Focus Groups are Driving us into Oblivion

No, not that Oblivion.

I have to wonder how “marketing” efforts from 100 years ago would have stood up to today’s. People made things they thought people would like, they marketed them in ways they thought would appeal, and everyone went on their merry way. Today, we have focus groups, market research, and all sorts of other data aimed squarely at allowing us to craft the most precise, effective marketing campaigns ever. Market research is an iterative process–each generation of marketing is more effective than the previous. But wait–this isn’t an anti-capitalist rant! It’s an anti-people rant. Bear with me…

Given the choice between instant and deferred gratification, people always lean toward the former. Broccoli will make you full and healthier in the long run, but deep fried chicken parts taste better, even if they will make you fat and disgusting. Guess what McDonald’s serves?

I often joke about creating the ultimate snack. I’d call it Buttersalt Cheesy Chips. There would be numerous flavors–you would never find Original Recipe Buttersalt Cheesy Chips. Store shelves would be stocked with Nacho Taco Buttersalt Cheesy Chips, Creamy Ranch Butter Salt Cheesy Chips, Blue Cheese Pizza Buttersalt Cheesy Chips, and so on. They would be the brightest, greasiest, most disgusting chips ever, and I think they’d sell like mad, because given the amount of time it will take to get the product to market, America will have graduated another generation of focus group-induced fattening, and be totally ready for my brand new heart attack in a bag.

I get frustrated by game reviews because I get the sense that reviewers are really just looking for more Buttersalt Cheesy Chips in videogame form. I kind of feel for the guys–you can’t really hope for any deferred gratification when you’ve got deadlines, a stack of games to review, and a fast fading attention span. Still, reviewers adore Buttersalt Cheesy Chips moments, so savvy developers are keen to deliver. Set pieces make great Buttersalt Cheesy Chips–great at first, but no lasting game play value.
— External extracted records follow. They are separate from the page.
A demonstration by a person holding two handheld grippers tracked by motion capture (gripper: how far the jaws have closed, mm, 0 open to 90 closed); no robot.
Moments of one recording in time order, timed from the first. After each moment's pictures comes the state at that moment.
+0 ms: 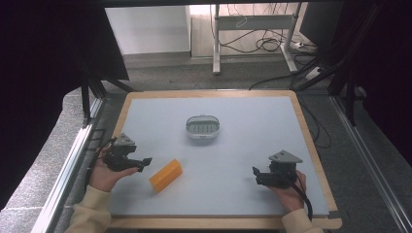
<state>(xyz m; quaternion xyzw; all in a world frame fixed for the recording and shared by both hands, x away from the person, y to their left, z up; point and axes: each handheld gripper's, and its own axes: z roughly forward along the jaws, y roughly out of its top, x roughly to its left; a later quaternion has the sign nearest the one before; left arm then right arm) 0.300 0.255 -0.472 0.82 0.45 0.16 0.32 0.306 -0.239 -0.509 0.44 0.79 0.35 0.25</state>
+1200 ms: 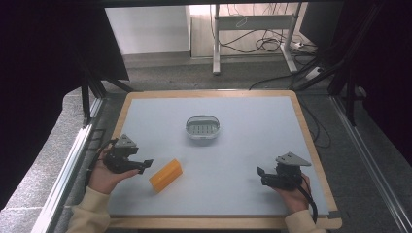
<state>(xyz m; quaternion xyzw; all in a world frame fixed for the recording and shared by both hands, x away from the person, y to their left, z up) 0.291 0.247 -0.460 0.83 0.44 0.16 0.32 0.300 -0.254 -0.508 0.44 0.77 0.37 0.25</state>
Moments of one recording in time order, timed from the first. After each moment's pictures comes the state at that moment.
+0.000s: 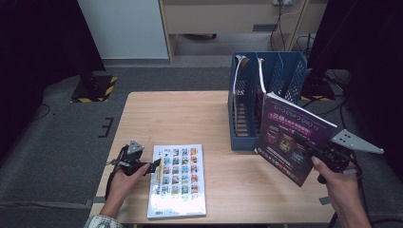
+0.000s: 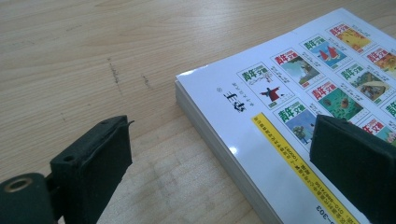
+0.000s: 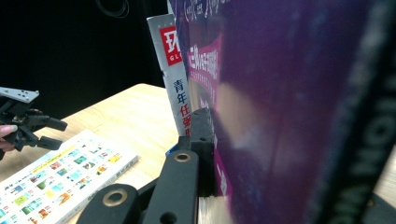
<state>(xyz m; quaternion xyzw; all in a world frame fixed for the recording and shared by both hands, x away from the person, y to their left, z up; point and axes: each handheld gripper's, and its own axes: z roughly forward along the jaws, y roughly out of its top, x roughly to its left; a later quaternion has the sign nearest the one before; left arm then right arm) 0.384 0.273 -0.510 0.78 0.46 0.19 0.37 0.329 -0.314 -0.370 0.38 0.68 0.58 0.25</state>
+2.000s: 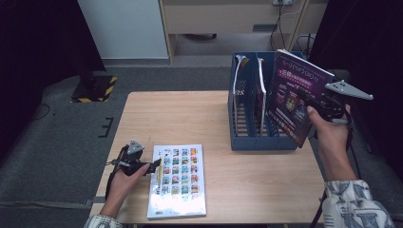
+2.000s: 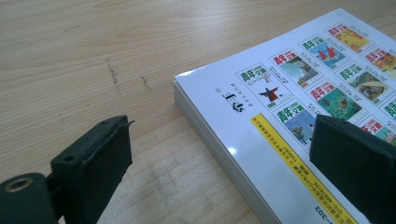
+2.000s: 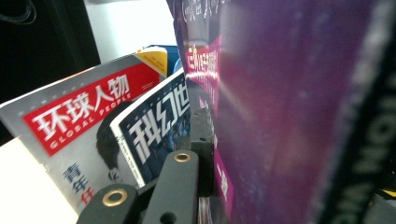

This isn’t to say that big games have no game play–it’s usually quite the contrary. But when more focus is placed on the Buttersalt Cheesy Chips aspects of the game than the Broccoli and Rice aspects, you end up feeling empty inside with a bit of heartburn.

Going back to that Oblivion: it is, quite contrary to the title of this post, a Broccoli and Rice game.

July 24, 2008 posted by James

Filed under: Games,Reviews

1 Comment Comment away!

  • 1. yojimb0  |  July 27, 2008 at 2:16 AM

    At the same time, though, you can’t fault your audience for wanting butter and salt: the audience has the right to want what they like. The best games, to me, are the ones that assiduously hold my appeal while drawing me into the gameplay meat. I think the designer’s job is to put melted cheddar on broccoli, as it were, to make complex gameplay palatable and accessible.

    I think the problem with marketing is that it hasn’t integrated itself with game development enough. It seems rare to find a marketing message for a game that matches the intents of the game itself: I feel like the situation would improve for everyone if marketers and designers collaborated and synergized their respective crafts.